The W3C is calling for position papers on Web authentication, the process of verifying that a Web user is really who he or she claims to be, from Web security experts, software developers, browser manufacturers, and even their customers.
The papers will be presented at a workshop, scheduled to hit New York City March 15 and 16, which is expected to focus on ways browser vendors and e-commerce service providers can work together to improve security.
The W3C argued that the Web must be a safer place where users can do anything from basic browsing to complex transactions.
"Gaps in practical security on the Web make all users easy targets for fraud. Despite broad availability of security technologies, the Web community (browser developers, Web site operators, users) lack agreement on how to help avoid the most basic types of fraud," the W3C said.

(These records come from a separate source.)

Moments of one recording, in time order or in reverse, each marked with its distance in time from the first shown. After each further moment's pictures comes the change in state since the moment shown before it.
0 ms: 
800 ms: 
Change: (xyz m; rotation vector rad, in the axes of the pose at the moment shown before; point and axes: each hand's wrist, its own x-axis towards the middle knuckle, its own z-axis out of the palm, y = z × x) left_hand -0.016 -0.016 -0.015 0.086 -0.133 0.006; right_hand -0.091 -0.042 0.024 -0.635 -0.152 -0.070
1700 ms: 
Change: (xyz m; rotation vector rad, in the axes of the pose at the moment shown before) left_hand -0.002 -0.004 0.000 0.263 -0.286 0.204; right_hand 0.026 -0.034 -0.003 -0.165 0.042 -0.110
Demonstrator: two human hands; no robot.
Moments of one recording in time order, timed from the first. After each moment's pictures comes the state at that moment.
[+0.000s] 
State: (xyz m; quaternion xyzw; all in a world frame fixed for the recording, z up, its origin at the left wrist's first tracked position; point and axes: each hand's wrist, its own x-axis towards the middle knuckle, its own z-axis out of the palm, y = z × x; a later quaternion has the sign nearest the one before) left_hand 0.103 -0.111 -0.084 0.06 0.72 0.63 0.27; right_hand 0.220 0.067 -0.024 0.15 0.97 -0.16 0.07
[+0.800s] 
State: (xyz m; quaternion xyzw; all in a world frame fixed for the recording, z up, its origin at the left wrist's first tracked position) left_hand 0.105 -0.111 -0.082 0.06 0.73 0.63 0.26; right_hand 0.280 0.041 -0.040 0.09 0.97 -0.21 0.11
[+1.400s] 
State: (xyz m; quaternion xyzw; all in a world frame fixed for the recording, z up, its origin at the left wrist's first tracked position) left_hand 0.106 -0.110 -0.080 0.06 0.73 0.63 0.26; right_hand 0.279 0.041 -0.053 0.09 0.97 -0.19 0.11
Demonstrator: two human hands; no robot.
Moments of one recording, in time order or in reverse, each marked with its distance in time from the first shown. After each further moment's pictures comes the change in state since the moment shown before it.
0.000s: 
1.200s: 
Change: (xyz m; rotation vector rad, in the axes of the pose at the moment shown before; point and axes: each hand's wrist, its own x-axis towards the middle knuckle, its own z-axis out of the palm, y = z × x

Standards bodies have specifications and standards to keep Web users from conducting fraudulent Web services transactions.

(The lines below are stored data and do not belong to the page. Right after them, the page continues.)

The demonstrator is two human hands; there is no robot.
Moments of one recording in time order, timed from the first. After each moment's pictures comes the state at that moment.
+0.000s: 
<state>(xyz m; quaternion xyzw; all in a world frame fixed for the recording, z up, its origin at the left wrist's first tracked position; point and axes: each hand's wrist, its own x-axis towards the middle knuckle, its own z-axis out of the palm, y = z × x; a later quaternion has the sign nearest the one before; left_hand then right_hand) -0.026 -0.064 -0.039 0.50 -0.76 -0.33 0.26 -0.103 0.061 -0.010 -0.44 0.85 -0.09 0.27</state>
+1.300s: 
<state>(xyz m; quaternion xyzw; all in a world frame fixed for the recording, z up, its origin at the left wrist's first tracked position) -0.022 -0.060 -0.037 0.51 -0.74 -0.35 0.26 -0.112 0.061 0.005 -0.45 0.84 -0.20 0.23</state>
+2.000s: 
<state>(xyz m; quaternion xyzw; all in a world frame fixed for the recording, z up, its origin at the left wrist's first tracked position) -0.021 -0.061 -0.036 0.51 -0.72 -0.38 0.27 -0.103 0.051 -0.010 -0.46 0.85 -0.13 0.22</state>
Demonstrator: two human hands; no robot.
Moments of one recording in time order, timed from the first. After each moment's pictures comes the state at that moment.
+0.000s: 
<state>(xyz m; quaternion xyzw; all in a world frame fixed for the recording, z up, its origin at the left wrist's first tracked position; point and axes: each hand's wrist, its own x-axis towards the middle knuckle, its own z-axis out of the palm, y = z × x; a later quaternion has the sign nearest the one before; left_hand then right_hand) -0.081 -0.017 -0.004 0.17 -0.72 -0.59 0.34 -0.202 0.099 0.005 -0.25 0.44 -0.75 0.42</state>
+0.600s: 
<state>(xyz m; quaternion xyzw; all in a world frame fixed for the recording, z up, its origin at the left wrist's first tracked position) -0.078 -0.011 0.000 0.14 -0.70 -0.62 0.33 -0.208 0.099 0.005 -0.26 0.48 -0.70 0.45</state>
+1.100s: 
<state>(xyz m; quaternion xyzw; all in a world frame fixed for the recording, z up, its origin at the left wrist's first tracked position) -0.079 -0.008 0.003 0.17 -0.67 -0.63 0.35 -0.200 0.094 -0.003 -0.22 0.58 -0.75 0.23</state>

For example, the Liberty Alliance and OASIS have created federation protocols to allow companies to safely conduct business over the Web.
But no one has really addressed the Web's security foundation, which is where vulnerabilities start, W3C spokesperson Janet Daly said. Web security today depends on Transport Layer Security (TLS), an IETF protocol that is wrapped around HTTP (define) transactions to authenticate endpoints and ensure private communications.
Current perpetrators get around the technically solid TLS security layer because the protocol implementations don't let users know what kind of security is in place, and with whom they are communicating.
So attackers can bypass these security mechanisms without users noticing.